The Editorial Board
Wall Street Journal
Excerpt: Columbia University’s decision Friday to bend to the Trump Administration’s governance demands has shocked the academy far and wide, and it is an unprecedented sanction. But perhaps it will also shock our academic elites into recognizing that they have courted this political backlash by too often abandoning their central mission of free inquiry.
Troy Closson, Alan Blinder and Katherine Rosman
New York Times
Excerpt: Many professors saw it as surrender, a reward to the Trump administration’s heavy hand. Conservative critics of academia celebrated it as an overdue, righteous reset by an Ivy League university.
Columbia University’s concession on Friday to a roster of government demands as it sought to restore about $400 million in federal funding is being widely viewed as a watershed in Washington’s relationships with the nation’s colleges. By design, the consequences will be felt immediately on Columbia’s campus, where, for example, some security personnel will soon have arrest powers and an academic department that had drawn conservative scrutiny is expected to face stringent oversight.

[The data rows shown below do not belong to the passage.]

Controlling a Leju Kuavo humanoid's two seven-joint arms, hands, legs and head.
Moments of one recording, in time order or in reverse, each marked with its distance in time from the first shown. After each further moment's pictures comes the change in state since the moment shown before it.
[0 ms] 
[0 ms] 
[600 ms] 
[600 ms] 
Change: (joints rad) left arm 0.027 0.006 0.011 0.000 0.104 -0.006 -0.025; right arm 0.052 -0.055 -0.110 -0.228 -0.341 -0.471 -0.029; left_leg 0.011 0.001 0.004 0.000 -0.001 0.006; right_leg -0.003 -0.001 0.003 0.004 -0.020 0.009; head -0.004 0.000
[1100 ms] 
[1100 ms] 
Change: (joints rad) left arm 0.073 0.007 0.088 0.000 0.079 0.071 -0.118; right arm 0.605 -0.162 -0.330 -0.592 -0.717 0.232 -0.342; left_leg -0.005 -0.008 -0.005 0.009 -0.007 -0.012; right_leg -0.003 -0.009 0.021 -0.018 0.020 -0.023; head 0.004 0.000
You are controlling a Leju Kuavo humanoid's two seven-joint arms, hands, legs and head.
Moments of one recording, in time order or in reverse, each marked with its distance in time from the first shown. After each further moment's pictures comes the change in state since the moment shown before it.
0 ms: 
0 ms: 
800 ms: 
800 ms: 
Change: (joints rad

But they also stand to shape colleges far from Manhattan.
FIRE
Excerpt: The federal government abandoned its existing process to brow-beat Columbia — and Columbia folded.
Higher education reform shouldn’t resemble a shakedown. Colleges and universities shouldn’t be bullied into accepting speech-restrictive demands because the government dangles a $400 million check over an institution’s head. Any changes made as a result of this flawed process are inherently suspect.
Kathryn Palmer
Inside Higher Ed
Excerpt: A $10,000 grant from the Institute of Museum and Library Services is allowing a tribal college in northern Michigan to continue offering library services during a building renovation. The IMLS, which is the largest federal funding source for U.S. museums and libraries, also awarded a historically Black university in Virginia $52,000 to digitize an archival collection about the women’s college it absorbed in 1932. And an academic researcher in Florida is counting on a $150,000 grant to help school librarians better support students who are autistic.

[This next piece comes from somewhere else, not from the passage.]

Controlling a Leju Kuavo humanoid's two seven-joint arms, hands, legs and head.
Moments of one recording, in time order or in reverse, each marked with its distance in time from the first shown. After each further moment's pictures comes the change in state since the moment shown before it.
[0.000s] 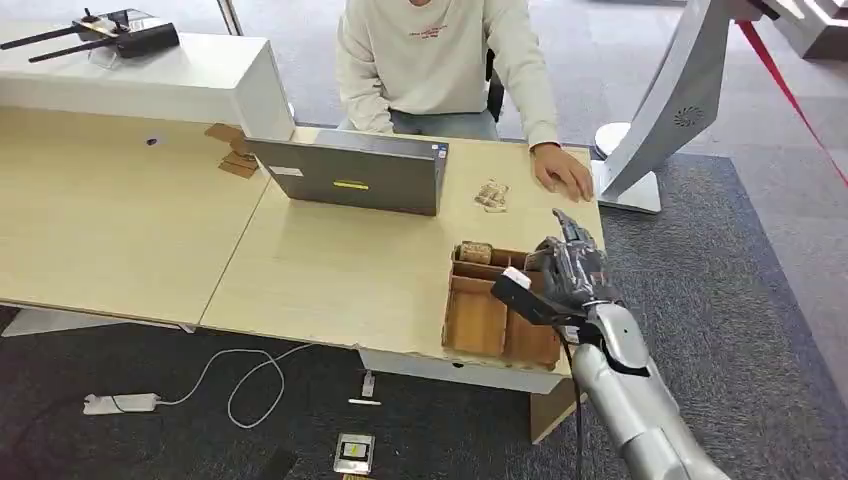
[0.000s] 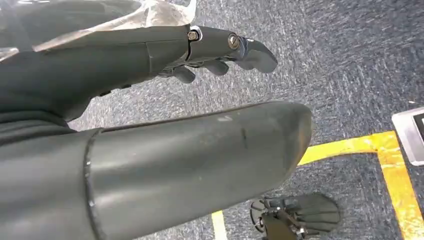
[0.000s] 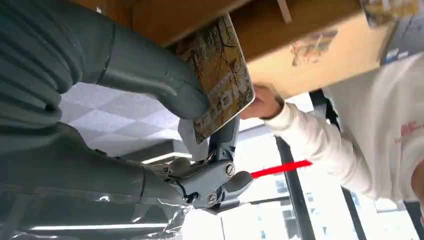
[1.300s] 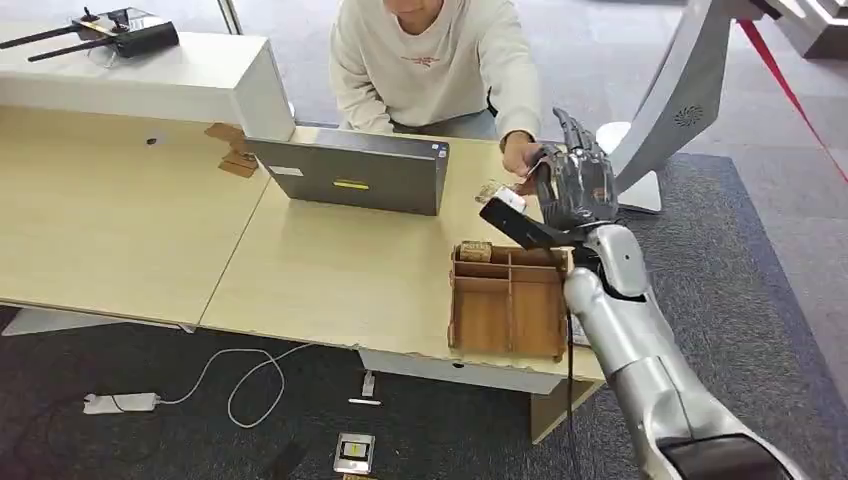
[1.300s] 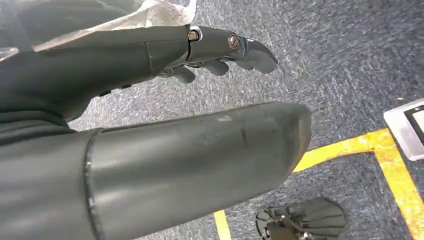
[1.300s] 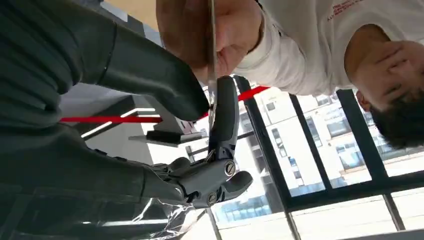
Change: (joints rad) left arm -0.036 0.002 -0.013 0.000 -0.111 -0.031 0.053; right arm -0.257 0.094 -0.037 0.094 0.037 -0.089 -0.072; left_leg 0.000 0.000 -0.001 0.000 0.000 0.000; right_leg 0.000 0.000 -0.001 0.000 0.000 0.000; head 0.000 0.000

But as of last week, those and hundreds of other federally funded programs at museums and libraries—many housed at cash-strapped colleges and universities—are in jeopardy.
Keith E. Whittington
The Volokh Conspiracy, Reason Magazine
Excerpt: Yesterday the Trump administration launched yet another massive financial blow at a university because it has done some things the administration does not like. This time the University of Pennsylvania's medical research is being decimated because the administration disagrees with the Penn athletic department's transgender policies.
Eugene Volokh, Michael C. Dorf, David Cole, and 15 other scholars
The New York Review
Excerpt: We write as constitutional scholars—some liberal and some conservative—who seek to defend academic freedom and the First Amendment in the wake of the federal government’s recent treatment of Columbia University.
The First Amendment protects speech many of us find wrongheaded or deeply offensive, including anti-Israel advocacy and even antisemitic advocacy. The government may not threaten funding cuts as a tool to pressure recipients into suppressing such viewpoints. This is especially so for universities, which should be committed to respecting free speech.